◆ Task requirements: When you reach the line with "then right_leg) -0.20" in the data below, begin printing lines exactly, and stop once the line with "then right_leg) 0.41" has been printed.

(Collected data)
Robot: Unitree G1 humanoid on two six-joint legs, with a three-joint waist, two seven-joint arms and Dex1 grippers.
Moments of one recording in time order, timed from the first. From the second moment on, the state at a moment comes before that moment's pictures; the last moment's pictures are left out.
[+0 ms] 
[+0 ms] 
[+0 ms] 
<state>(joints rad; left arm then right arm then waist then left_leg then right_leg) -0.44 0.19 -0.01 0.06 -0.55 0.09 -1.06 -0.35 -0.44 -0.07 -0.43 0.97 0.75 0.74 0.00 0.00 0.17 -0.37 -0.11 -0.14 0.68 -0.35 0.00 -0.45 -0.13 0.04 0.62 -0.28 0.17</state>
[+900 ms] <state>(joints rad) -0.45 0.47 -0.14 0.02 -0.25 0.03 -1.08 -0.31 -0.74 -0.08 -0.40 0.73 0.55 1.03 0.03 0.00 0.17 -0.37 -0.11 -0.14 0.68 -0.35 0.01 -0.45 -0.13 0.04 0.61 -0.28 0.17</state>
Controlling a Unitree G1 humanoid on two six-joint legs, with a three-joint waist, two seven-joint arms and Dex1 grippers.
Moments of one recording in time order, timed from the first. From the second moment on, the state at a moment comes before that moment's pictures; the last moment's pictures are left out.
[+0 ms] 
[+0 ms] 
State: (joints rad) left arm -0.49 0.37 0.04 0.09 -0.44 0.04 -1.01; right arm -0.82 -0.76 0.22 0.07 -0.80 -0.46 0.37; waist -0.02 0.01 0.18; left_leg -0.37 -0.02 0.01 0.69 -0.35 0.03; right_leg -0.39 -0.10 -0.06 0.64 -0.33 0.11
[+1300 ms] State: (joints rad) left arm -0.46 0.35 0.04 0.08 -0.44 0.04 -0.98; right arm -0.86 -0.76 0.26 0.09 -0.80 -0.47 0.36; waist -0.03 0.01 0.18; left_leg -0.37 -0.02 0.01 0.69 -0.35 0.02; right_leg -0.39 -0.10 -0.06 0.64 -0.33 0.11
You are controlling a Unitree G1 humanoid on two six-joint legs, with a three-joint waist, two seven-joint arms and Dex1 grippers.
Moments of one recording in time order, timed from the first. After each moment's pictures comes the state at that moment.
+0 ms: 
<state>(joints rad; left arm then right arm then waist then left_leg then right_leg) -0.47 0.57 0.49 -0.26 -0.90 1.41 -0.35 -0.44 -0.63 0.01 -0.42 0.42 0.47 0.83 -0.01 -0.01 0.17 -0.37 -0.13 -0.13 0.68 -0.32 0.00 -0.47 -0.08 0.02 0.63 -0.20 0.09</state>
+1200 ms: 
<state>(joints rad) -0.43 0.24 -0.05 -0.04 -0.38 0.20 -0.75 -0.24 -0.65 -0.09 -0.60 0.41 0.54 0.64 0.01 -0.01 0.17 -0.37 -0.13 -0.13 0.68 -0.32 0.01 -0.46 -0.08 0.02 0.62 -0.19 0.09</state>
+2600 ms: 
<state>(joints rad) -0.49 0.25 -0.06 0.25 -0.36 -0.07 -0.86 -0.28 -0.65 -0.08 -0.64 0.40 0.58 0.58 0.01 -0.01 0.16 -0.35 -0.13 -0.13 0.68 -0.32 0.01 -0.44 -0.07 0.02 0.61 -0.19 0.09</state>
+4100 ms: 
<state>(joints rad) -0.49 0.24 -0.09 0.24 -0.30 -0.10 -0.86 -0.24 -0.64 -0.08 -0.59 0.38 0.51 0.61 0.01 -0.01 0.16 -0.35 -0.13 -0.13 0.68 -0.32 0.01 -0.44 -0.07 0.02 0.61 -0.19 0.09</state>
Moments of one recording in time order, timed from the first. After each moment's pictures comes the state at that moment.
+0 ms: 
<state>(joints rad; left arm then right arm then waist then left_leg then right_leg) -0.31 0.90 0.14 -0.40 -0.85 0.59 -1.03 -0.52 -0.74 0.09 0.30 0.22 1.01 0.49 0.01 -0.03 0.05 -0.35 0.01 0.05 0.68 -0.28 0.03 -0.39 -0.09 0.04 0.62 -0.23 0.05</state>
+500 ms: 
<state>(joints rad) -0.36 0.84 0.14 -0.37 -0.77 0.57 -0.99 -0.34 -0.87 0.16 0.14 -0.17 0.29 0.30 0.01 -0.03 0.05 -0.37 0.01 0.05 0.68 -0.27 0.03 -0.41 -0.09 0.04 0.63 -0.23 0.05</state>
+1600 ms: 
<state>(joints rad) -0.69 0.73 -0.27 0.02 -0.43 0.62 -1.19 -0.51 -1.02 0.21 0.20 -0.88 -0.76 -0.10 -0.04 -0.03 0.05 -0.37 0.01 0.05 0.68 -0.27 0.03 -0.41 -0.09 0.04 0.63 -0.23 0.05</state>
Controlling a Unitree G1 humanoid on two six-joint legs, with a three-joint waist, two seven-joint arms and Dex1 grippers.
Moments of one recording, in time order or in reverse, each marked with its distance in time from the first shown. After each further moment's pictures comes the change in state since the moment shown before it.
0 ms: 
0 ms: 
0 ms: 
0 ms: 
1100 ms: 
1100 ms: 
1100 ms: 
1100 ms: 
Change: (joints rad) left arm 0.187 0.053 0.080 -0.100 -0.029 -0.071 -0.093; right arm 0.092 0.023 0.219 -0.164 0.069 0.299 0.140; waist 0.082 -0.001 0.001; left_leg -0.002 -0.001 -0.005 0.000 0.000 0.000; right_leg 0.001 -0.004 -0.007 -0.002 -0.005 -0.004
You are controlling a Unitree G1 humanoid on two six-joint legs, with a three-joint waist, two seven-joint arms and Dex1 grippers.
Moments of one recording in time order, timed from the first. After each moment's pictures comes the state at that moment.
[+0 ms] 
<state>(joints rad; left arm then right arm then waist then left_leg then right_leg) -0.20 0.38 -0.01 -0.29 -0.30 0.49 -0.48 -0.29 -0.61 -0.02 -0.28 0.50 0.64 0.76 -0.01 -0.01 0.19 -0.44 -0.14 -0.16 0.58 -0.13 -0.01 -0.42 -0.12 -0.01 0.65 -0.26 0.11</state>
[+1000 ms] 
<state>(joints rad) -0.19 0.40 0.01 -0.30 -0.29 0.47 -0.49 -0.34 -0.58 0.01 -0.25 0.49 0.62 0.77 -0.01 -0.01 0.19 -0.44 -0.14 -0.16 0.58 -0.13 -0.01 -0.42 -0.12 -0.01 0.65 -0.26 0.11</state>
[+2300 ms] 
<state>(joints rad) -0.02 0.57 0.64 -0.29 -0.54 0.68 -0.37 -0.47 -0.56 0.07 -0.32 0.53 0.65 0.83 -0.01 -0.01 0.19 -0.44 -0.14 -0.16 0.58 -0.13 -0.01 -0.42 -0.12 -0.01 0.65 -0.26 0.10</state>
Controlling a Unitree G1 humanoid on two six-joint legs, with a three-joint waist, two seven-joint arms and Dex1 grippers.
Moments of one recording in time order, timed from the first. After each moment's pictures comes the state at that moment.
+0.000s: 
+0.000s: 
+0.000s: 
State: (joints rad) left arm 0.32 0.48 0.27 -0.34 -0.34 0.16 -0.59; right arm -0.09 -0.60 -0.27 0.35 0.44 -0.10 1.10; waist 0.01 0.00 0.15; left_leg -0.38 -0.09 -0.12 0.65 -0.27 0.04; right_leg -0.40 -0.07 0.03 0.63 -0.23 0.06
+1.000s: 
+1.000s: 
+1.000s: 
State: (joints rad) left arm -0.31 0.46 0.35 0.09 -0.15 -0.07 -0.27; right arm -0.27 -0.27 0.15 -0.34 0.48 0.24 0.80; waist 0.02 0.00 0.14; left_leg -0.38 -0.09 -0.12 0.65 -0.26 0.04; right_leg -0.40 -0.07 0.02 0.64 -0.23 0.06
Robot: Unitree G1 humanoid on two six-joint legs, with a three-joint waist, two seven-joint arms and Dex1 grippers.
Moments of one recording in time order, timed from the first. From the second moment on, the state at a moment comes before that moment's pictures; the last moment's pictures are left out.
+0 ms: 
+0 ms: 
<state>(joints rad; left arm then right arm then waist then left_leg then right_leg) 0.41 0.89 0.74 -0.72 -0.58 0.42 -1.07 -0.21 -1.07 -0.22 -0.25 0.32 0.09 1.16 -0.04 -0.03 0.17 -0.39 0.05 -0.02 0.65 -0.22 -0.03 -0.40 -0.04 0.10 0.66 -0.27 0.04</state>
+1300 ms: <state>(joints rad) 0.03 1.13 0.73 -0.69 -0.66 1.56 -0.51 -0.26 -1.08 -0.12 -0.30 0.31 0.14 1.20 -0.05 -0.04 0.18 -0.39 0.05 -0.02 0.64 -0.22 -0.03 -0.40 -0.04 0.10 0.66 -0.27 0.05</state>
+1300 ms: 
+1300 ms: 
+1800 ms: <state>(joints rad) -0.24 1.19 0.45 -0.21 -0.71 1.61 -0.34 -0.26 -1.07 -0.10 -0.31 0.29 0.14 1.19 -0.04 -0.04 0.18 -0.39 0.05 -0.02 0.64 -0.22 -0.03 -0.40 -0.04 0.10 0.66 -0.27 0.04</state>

◆ Response box:
<state>(joints rad; left arm then right arm then waist then left_leg then right_leg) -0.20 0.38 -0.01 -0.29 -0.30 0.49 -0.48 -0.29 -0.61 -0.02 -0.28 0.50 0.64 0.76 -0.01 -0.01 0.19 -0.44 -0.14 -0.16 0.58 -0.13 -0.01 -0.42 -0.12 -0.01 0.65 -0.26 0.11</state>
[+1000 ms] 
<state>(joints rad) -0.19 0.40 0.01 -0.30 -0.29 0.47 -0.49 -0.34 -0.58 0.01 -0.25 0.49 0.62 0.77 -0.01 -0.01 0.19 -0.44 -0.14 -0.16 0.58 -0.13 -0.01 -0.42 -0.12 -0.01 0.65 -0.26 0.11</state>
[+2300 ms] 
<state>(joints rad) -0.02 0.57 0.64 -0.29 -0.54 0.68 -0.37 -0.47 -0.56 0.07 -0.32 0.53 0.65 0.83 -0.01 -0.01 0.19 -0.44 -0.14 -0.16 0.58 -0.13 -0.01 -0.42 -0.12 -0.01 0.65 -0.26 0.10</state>
Controlling a Unitree G1 humanoid on two six-joint legs, with a three-joint waist, two seven-joint arms and Dex1 grippers.
Moments of one recording in time order, timed from the first. After each moment's pictures comes the state at that moment.
+0.000s: 
+0.000s: 
+0.000s: 
State: (joints rad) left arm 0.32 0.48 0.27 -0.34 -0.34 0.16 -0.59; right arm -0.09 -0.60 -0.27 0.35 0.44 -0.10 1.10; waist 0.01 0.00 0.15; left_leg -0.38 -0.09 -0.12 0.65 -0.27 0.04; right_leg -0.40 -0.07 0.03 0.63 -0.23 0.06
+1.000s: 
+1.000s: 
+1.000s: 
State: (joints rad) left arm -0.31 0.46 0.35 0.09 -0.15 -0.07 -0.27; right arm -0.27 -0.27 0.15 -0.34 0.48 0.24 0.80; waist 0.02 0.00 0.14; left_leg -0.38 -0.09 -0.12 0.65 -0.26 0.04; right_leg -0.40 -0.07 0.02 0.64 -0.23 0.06
Robot: Unitree G1 humanoid on two six-joint legs, with a three-joint waist, two seven-joint arms and Dex1 grippers.
Moments of one recording in time order, timed from the first. From the second moment on, the state at a moment comes before that moment's pictures; the last moment's pictures are left out.
+0 ms: 
+0 ms: 
<state>(joints rad; left arm then right arm then waist then left_leg then right_leg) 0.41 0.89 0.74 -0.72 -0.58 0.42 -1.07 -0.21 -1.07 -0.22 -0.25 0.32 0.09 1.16 -0.04 -0.03 0.17 -0.39 0.05 -0.02 0.65 -0.22 -0.03 -0.40 -0.04 0.10 0.66 -0.27 0.04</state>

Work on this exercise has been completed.